YOUR ASSIGNMENT:
Search the material for "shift" and copy each line in which it is found.

RECORD SET:

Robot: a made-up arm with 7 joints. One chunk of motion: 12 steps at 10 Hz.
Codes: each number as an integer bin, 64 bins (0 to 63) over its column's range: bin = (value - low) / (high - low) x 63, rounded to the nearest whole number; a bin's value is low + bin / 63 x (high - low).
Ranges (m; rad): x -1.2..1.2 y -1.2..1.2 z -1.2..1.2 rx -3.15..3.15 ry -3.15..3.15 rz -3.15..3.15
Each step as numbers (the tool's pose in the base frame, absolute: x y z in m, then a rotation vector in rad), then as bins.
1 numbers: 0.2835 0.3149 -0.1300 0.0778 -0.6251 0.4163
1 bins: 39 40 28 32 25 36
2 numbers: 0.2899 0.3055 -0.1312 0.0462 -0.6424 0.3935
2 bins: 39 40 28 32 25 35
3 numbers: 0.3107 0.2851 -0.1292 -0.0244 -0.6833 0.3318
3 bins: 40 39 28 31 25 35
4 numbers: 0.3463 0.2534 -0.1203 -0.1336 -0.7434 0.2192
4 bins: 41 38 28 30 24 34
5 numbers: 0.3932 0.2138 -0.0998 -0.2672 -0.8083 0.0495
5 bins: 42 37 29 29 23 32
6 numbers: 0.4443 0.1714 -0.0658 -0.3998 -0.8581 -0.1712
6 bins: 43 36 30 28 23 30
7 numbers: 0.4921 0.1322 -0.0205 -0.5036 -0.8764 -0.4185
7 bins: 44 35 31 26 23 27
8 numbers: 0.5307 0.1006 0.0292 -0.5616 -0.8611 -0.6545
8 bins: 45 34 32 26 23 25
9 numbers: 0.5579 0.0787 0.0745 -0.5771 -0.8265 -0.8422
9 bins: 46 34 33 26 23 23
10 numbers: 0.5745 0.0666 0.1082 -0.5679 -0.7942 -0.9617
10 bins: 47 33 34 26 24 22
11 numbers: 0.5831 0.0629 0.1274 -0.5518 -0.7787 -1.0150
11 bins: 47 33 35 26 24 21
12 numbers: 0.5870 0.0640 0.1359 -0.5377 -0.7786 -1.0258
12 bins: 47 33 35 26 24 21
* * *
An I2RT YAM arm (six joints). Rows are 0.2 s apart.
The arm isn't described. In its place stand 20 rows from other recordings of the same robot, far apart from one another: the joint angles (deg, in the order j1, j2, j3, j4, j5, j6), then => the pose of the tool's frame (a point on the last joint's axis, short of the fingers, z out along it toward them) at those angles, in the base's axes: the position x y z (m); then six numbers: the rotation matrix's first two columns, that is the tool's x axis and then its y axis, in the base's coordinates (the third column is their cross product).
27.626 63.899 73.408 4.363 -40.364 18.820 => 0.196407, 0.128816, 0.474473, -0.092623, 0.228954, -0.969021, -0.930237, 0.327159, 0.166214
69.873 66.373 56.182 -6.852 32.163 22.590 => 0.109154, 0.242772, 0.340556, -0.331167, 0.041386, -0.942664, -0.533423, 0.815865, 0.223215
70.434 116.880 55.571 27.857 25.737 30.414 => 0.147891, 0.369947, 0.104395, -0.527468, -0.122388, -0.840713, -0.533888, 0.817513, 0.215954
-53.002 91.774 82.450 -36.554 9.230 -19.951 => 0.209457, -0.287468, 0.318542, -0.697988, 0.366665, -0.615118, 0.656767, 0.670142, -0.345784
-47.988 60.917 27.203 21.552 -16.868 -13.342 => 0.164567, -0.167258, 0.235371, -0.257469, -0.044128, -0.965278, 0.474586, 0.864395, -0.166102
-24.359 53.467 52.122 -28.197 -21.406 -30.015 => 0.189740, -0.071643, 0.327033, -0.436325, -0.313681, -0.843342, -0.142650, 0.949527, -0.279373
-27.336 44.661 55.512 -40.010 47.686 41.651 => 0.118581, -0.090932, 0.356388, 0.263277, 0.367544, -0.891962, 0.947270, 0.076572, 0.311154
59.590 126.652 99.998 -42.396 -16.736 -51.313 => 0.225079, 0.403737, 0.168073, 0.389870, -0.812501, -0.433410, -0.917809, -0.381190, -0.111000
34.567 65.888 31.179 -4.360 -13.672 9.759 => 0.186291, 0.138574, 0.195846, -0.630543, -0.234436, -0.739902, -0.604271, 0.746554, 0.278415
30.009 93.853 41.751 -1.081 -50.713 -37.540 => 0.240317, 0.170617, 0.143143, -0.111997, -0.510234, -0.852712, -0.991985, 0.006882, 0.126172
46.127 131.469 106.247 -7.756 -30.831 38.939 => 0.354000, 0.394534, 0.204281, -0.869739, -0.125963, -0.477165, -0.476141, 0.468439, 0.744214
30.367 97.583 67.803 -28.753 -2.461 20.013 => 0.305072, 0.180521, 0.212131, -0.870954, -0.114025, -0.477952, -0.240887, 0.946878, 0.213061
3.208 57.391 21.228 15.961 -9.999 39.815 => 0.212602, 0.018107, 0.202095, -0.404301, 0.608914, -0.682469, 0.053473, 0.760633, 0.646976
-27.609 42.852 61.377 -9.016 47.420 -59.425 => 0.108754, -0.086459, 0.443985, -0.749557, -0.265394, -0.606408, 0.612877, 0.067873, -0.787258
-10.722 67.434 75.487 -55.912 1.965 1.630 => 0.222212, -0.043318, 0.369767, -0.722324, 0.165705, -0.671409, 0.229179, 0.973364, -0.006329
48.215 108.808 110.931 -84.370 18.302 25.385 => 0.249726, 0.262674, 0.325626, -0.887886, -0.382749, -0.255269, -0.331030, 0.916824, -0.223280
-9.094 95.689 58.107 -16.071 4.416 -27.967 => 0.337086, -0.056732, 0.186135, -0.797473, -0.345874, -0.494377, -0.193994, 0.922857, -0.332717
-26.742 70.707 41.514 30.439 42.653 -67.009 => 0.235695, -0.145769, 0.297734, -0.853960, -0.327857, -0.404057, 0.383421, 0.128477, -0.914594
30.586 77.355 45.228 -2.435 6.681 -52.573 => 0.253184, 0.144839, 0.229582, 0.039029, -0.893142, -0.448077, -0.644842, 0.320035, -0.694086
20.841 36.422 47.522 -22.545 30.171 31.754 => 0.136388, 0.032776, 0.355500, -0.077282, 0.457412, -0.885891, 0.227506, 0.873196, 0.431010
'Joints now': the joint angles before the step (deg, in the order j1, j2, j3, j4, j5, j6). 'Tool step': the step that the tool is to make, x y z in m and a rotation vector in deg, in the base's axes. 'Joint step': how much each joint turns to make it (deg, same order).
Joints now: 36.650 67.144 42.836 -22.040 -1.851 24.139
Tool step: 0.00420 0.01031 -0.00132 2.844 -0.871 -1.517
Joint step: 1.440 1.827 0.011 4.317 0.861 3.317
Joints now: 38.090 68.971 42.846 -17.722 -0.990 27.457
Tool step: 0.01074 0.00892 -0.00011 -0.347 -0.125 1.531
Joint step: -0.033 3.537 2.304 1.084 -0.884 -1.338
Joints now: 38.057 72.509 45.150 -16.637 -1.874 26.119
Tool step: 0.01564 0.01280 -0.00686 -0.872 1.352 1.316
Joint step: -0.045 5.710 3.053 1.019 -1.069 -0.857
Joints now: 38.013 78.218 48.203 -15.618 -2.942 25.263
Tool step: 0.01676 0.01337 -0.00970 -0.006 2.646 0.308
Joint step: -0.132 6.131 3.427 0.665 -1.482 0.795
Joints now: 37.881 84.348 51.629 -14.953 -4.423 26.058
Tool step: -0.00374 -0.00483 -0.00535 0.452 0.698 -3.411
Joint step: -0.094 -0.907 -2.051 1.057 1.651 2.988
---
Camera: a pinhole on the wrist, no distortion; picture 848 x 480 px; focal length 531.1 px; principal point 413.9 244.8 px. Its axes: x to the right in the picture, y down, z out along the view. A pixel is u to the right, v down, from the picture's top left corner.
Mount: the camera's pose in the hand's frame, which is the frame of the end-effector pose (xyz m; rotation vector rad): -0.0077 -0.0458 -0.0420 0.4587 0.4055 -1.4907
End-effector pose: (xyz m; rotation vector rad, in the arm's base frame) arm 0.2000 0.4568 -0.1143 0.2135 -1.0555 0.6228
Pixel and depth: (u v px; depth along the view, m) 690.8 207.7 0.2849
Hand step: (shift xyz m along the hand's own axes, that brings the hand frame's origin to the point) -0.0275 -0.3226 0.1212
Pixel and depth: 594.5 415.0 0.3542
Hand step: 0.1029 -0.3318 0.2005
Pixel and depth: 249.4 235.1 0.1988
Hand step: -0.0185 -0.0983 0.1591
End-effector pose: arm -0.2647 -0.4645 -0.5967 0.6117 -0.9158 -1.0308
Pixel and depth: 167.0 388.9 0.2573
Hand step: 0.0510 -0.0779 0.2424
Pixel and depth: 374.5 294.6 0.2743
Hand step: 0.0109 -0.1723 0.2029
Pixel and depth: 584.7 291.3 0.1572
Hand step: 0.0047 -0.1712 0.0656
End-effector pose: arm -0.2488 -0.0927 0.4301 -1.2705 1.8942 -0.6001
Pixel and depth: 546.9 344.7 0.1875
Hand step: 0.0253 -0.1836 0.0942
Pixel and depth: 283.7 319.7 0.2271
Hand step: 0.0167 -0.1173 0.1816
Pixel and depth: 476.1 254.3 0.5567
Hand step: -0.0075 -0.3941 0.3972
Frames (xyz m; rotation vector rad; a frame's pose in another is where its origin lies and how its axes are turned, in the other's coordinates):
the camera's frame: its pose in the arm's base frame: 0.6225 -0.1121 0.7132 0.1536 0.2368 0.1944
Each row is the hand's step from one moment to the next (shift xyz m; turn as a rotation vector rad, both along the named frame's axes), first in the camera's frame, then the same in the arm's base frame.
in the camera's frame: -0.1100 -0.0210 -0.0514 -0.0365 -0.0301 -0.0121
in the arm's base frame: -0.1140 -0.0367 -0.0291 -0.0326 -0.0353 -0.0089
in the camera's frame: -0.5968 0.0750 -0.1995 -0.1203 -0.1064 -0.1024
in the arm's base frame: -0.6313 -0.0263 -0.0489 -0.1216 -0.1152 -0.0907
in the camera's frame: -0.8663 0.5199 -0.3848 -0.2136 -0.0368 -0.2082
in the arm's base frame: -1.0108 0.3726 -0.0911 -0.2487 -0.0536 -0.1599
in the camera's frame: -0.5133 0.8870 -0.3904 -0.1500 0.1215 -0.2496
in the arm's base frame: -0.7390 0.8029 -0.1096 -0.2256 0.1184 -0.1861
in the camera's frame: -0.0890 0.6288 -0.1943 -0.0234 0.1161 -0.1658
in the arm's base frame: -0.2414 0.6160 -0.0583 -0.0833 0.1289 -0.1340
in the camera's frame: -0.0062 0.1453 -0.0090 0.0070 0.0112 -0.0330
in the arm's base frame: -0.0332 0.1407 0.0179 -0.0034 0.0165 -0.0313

WRITTEN ANSWER:
Hand step: (shift xyz m along the hand's own axes, that brings the hand frame's origin to the point) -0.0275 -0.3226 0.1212
Each row is the hand's step from one moment to the next (shift xyz m; turn as a rotation vector rad, both along the named frame's axes), first in the camera's frame, then the same in the arm's base frame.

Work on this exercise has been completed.